Description of the task:
Print out every line of the material exactly. Include no pictures.

◆ ◆ ◆ ◆ ◆ ◆ ◆

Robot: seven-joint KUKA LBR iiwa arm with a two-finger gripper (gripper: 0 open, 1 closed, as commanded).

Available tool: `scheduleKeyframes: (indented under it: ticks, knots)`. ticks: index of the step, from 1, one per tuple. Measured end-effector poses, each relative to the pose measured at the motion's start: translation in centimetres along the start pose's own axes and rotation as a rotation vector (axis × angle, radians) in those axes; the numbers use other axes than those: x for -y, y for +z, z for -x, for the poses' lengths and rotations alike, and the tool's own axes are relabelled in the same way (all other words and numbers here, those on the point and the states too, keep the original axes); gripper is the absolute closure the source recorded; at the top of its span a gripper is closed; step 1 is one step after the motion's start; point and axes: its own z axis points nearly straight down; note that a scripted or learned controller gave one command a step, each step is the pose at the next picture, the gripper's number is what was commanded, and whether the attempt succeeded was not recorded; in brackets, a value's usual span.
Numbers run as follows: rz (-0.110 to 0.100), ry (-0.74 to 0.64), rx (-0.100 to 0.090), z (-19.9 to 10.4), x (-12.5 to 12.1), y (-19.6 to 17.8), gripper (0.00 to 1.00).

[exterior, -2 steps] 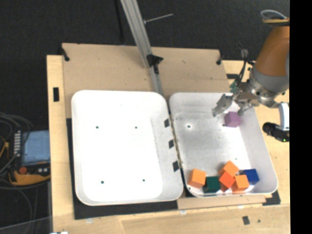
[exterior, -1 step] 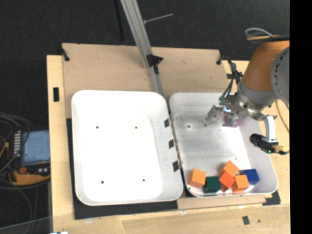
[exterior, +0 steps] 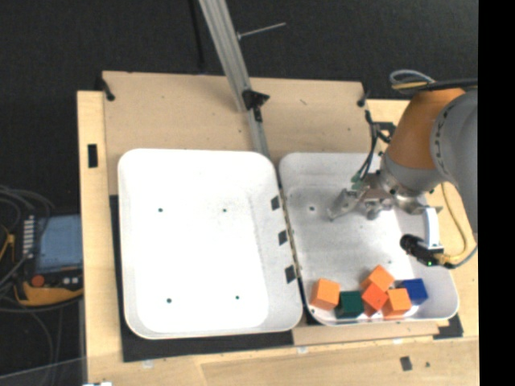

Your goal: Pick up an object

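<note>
1. My tool [exterior: 348, 205] hovers over bare floor of the right bin [exterior: 322, 175]; can't tell its state.
2. Blocks [exterior: 372, 293] sit clustered at the near wall, well apart.
3. Risk: tight packing blocks entry, I grab nothing.

Both white bins [exterior: 201, 240] are seen to be of smooth plastic with a faint sheen, and small dark specks mark the floor of the left one. The bench [exterior: 233, 95] beneath them looks like pale, matt wood or board. Behind the bins, a slanted rail [exterior: 229, 47] appears to be of bare, ribbed metal. In the near corner of the right bin [exterior: 322, 191], the blocks [exterior: 370, 294] look matt, perhaps foam or painted wood. The gripper [exterior: 348, 203] above that bin is of dull grey metal.
</note>
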Motion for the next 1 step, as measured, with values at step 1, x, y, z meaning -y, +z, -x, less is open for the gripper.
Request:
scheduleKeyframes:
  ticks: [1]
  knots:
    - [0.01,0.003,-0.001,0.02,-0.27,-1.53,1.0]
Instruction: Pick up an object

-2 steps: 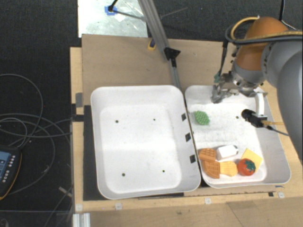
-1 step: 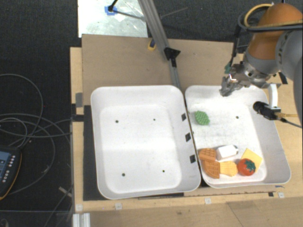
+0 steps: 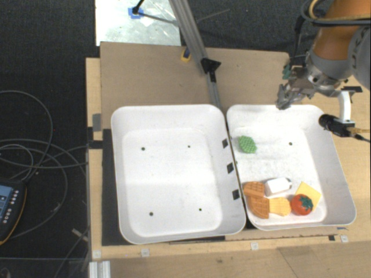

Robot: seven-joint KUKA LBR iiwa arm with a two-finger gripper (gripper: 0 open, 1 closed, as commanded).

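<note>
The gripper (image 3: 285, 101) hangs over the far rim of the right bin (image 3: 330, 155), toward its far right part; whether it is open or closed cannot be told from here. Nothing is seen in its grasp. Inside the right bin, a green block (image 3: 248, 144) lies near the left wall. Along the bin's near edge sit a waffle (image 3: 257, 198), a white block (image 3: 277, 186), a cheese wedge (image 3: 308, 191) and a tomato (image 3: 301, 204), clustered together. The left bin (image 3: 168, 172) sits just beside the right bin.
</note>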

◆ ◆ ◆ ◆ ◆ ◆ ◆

Response area:
Robot: seven-joint KUKA LBR iiwa arm with a two-finger gripper (gripper: 0 open, 1 closed, as commanded).

Available tool: `scheduleKeyframes: (indented under it: ticks, knots)`. ticks: index of the step, from 1, one per tuple. Measured end-effector poses, each relative to the pose measured at the motion's start: translation in centimetres along the start pose's own axes and rotation as a rotation vector (axis × angle, radians) in those axes; the numbers use other axes than those: x for -y, y for +z, z for -x, for the poses' lengths and rotations alike, and the tool's own axes are relabelled in the same way (all other words and numbers here, those on the point and the states too, keep the original axes); gripper is the absolute closure the source recorded; at the top of its span a gripper is closed; step 1 is one step after the motion's start; point and axes: its own z axis points nearly straight down; note that a scripted or learned controller gave one command a step, each step is the pose at the next picture, the gripper's number is what was commanded, and whether the attempt succeeded was not recorded; in brackets, a value's usual span.
Numbers run as follows: rz (-0.110 to 0.100), ry (-0.74 to 0.64), rx (-0.100 to 0.090), z (-19.9 to 10.4), x (-12.5 to 12.1), y (-19.6 to 17.8), gripper (0.00 to 1.00).

[exterior, -2 steps] 
[exterior, -1 step] 
[exterior, +0 steps] 

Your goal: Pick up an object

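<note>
1. My tool [exterior: 348, 205] hovers over bare floor of the right bin [exterior: 322, 175]; can't tell its state.
2. Blocks [exterior: 372, 293] sit clustered at the near wall, well apart.
3. Risk: tight packing blocks entry, I grab nothing.

Both white bins [exterior: 201, 240] are seen to be of smooth plastic with a faint sheen, and small dark specks mark the floor of the left one. The bench [exterior: 233, 95] beneath them looks like pale, matt wood or board. Behind the bins, a slanted rail [exterior: 229, 47] appears to be of bare, ribbed metal. In the near corner of the right bin [exterior: 322, 191], the blocks [exterior: 370, 294] look matt, perhaps foam or painted wood. The gripper [exterior: 348, 203] above that bin is of dull grey metal.
</note>
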Motion for the next 1 step, as measured, with values at step 1, x, y, z meaning -y, +z, -x, less is open for the gripper.
Request:
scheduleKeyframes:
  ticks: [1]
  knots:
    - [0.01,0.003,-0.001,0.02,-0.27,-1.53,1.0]
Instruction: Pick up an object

-2 steps: 
-1 step: 
+0 steps: 

Robot: seven-joint KUKA LBR iiwa arm with a two-finger gripper (gripper: 0 open, 1 closed, as commanded).

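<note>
The gripper (image 3: 285, 101) hangs over the far rim of the right bin (image 3: 330, 155), toward its far right part; whether it is open or closed cannot be told from here. Nothing is seen in its grasp. Inside the right bin, a green block (image 3: 248, 144) lies near the left wall. Along the bin's near edge sit a waffle (image 3: 257, 198), a white block (image 3: 277, 186), a cheese wedge (image 3: 308, 191) and a tomato (image 3: 301, 204), clustered together. The left bin (image 3: 168, 172) sits just beside the right bin.
</note>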

The exercise requires no further work.